#### [What this task involves]
Write out every entry once more, character for character.

#### [Record excerpts]
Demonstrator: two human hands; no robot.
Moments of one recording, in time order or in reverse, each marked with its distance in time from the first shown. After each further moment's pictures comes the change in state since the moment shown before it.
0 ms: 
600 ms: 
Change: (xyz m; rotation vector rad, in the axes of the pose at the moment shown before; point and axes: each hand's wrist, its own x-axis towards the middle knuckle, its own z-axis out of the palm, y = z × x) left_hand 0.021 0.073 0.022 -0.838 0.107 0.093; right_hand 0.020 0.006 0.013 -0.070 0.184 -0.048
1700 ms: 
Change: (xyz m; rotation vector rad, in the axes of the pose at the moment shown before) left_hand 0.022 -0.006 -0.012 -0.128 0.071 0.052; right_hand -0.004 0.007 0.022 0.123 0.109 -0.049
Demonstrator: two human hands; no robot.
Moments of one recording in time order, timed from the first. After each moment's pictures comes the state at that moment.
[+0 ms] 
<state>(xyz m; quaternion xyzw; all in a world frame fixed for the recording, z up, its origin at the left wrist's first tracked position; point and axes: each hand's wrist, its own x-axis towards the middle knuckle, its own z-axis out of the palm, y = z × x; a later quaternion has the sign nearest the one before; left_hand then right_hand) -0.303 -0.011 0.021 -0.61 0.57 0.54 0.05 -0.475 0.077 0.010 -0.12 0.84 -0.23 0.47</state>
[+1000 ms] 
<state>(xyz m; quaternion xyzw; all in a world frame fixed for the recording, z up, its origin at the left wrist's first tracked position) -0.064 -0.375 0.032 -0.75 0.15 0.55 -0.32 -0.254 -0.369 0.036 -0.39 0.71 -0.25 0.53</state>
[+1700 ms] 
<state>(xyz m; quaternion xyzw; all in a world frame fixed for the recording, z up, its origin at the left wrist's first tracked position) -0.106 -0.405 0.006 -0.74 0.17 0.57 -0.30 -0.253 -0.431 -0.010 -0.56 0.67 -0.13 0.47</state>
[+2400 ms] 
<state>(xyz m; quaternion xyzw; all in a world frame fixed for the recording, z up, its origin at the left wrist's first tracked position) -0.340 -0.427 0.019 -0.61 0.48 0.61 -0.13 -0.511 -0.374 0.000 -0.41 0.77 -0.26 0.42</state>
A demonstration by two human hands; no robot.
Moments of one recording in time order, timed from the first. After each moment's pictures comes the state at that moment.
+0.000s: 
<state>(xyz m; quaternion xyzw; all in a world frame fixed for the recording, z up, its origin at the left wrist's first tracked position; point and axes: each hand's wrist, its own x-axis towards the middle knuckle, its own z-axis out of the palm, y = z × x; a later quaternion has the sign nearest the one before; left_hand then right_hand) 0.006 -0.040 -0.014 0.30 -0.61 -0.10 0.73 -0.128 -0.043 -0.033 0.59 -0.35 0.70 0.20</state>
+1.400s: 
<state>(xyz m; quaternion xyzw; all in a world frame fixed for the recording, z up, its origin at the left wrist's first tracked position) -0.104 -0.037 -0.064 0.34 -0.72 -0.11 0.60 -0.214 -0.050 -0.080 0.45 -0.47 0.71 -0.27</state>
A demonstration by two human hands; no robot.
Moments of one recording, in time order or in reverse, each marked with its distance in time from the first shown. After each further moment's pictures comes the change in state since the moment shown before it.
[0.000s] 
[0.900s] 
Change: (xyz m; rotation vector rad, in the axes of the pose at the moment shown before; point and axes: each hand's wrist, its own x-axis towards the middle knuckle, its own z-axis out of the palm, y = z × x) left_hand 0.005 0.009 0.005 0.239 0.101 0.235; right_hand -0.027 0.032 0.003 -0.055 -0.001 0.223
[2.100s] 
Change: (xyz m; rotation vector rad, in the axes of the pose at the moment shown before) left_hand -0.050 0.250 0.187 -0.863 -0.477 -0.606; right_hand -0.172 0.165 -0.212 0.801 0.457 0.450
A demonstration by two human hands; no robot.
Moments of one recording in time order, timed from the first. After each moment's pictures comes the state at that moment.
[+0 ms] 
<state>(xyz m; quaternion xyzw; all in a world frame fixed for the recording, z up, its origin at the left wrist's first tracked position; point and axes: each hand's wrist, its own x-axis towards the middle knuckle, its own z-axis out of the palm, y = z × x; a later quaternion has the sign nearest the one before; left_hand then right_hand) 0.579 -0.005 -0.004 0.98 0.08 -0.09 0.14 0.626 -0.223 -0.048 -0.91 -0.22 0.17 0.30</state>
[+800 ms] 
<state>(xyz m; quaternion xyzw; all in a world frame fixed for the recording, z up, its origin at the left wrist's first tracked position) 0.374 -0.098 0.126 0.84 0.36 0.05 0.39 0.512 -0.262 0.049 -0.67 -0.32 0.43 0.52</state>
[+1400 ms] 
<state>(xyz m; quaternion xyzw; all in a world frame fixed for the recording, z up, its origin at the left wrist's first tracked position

#### [Solved problem]
Demonstrator: two human hands; no robot.
Moments of one recording, in time order or in reverse, each marked with its distance in time from the first shown. After each further moment's pictures comes the change in state since the moment shown before it.
0 ms: 
600 ms: 
Change: (xyz m; rotation vector rad, in the axes of the pose at the moment shown before; point and axes: each hand's wrist, its own x-axis towards the middle knuckle, its own z-axis out of the palm, y = z × x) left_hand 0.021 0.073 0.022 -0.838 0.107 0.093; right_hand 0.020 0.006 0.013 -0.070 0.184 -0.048
1700 ms: 
Change: (xyz m; rotation vector rad, in the axes of the pose at the moment shown before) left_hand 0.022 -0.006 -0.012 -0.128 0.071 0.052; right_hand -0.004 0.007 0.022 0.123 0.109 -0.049
Demonstrator: two human hands; no robot.
Moments of one recording in time order, timed from the first. After each moment's pictures comes the state at that moment.
[+0 ms] 
<state>(xyz m; quaternion xyzw; all in a world frame fixed for the recording, z up, its origin at the left wrist's first tracked position; point and axes: each hand's wrist, its own x-axis towards the middle knuckle, its own z-axis out of the palm, y = z × x; a later quaternion has the sign nearest the one before; left_hand then right_hand) -0.303 -0.011 0.021 -0.61 0.57 0.54 0.05 -0.475 0.077 0.010 -0.12 0.84 -0.23 0.47</state>
[+1000 ms] 
<state>(xyz m; quaternion xyzw; all in a world frame fixed for the recording, z up, its origin at the left wrist's first tracked position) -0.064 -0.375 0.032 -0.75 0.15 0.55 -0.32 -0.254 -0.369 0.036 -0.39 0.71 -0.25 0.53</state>
[+1700 ms] 
<state>(xyz m; quaternion xyzw; all in a world frame fixed for the recording, z up, its origin at the left wrist's first tracked position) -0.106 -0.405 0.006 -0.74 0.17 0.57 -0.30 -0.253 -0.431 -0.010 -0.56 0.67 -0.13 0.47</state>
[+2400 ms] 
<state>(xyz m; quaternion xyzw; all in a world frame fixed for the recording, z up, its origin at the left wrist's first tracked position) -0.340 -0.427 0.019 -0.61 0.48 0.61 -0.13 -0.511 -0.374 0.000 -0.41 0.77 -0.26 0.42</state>
A demonstration by two human hands; no robot.
Moments of one recording in time order, timed from the first. After each moment's pictures comes the state at that moment.
+0.000s: 
<state>(xyz m; quaternion xyzw; all in a world frame fixed for the recording, z up, its origin at the left wrist's first tracked position; point and axes: each hand's wrist, its own x-axis towards the middle knuckle, its own z-axis out of the palm, y = z × x; a later quaternion has the sign nearest the one before; left_hand then right_hand) 0.006 -0.040 -0.014 0.30 -0.61 -0.10 0.73 -0.128 -0.043 -0.033 0.59 -0.35 0.70 0.20</state>
+1.400s: 
<state>(xyz m; quaternion xyzw; all in a world frame fixed for the recording, z up, its origin at the left wrist's first tracked position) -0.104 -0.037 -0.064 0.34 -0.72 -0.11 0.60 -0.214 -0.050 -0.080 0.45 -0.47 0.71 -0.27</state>
A demonstration by two human hands; no robot.
Moments of one recording, in time order or in reverse, each marked with its distance in time from the first shown. After each further moment's pictures comes the change in state since the moment shown before it.
[0.000s] 
[0.900s] 
Change: (xyz m; rotation vector rad, in the axes of the pose at the moment shown before; point and axes: each hand's wrist, its own x-axis towards the middle knuckle, its own z-axis out of the palm, y = z × x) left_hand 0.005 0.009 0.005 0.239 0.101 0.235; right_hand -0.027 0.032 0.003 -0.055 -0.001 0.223
[2.100s] 
Change: (xyz m; rotation vector rad, in the axes of the pose at the moment shown before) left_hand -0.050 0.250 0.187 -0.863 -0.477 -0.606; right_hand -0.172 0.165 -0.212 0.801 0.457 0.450
A demonstration by two human hands; no robot.
Moments of one recording in time order, timed from the first. After each moment's pictures comes the state at that moment.
[+0 ms] 
<state>(xyz m; quaternion xyzw; all in a world frame fixed for the recording, z up, its origin at the left wrist's first tracked position; point and axes: each hand's wrist, its own x-axis towards the middle knuckle, its own z-axis out of the palm, y = z × x; a later quaternion has the sign nearest the one before; left_hand then right_hand) 0.579 -0.005 -0.004 0.98 0.08 -0.09 0.14 0.626 -0.223 -0.048 -0.91 -0.22 0.17 0.30</state>
[+800 ms] 
<state>(xyz m; quaternion xyzw; all in a world frame fixed for the recording, z up, its origin at the left wrist's first tracked position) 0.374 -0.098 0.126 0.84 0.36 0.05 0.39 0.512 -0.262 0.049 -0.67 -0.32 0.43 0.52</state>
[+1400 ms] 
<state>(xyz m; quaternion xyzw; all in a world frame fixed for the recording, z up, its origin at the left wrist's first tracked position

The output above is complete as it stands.